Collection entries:

+++

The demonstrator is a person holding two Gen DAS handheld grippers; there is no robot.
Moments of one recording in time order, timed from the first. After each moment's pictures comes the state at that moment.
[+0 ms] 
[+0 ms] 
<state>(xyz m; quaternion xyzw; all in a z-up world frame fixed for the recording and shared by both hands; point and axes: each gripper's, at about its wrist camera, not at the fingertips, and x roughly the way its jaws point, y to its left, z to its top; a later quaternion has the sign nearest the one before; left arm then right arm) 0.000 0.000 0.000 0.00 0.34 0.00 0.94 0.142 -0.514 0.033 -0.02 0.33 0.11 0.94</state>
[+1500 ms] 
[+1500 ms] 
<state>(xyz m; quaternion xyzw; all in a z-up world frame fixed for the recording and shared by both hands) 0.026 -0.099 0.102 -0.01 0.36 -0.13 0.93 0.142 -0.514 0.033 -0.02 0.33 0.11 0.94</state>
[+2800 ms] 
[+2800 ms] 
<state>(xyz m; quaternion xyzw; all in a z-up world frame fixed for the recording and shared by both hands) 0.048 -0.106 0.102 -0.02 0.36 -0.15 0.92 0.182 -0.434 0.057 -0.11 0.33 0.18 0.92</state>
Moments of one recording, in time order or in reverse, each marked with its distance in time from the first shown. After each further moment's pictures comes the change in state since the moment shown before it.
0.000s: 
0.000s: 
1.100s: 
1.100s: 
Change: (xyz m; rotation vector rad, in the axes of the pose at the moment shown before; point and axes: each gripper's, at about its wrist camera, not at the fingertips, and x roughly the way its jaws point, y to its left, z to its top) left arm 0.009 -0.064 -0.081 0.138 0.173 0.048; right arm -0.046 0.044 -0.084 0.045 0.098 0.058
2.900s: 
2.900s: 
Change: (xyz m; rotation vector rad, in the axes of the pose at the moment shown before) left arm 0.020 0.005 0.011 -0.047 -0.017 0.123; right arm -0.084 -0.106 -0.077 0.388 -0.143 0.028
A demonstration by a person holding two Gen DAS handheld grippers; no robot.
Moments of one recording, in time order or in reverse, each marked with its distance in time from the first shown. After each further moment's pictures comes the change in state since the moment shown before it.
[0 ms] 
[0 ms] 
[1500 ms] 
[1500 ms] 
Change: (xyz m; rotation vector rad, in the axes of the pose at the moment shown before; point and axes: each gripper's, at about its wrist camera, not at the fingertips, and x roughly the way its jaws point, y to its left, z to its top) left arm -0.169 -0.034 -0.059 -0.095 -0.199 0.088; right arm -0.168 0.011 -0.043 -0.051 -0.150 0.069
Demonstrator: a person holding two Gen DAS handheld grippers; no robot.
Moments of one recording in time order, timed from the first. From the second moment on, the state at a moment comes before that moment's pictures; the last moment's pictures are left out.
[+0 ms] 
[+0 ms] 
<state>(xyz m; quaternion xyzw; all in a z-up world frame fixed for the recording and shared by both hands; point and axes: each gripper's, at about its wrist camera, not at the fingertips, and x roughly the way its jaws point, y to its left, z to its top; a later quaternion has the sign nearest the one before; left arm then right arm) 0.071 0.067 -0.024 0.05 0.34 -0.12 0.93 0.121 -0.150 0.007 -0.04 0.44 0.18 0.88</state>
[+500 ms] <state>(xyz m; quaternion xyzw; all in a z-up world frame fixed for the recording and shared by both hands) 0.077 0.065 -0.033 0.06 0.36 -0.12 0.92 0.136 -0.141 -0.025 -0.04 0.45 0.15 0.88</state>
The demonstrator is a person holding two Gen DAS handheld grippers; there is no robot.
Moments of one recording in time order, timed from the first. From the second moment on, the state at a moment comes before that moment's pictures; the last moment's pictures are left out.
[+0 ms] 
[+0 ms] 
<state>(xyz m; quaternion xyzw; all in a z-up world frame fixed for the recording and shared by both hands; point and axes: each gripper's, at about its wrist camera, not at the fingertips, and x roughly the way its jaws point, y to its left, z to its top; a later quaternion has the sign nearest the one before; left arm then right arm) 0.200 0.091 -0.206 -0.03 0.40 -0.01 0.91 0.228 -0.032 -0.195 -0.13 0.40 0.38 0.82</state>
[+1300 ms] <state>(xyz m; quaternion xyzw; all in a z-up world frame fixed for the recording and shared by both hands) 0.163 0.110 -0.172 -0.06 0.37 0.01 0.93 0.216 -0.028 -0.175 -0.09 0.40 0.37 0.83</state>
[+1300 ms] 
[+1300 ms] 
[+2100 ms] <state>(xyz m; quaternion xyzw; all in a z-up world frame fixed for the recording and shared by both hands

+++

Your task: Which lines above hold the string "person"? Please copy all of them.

Answer box:
The demonstrator is a person holding two Gen DAS handheld grippers; there is no robot.
A demonstration by a person holding two Gen DAS handheld grippers; no robot.
Demonstrator: a person holding two Gen DAS handheld grippers; no robot.
The demonstrator is a person holding two Gen DAS handheld grippers; there is no robot.

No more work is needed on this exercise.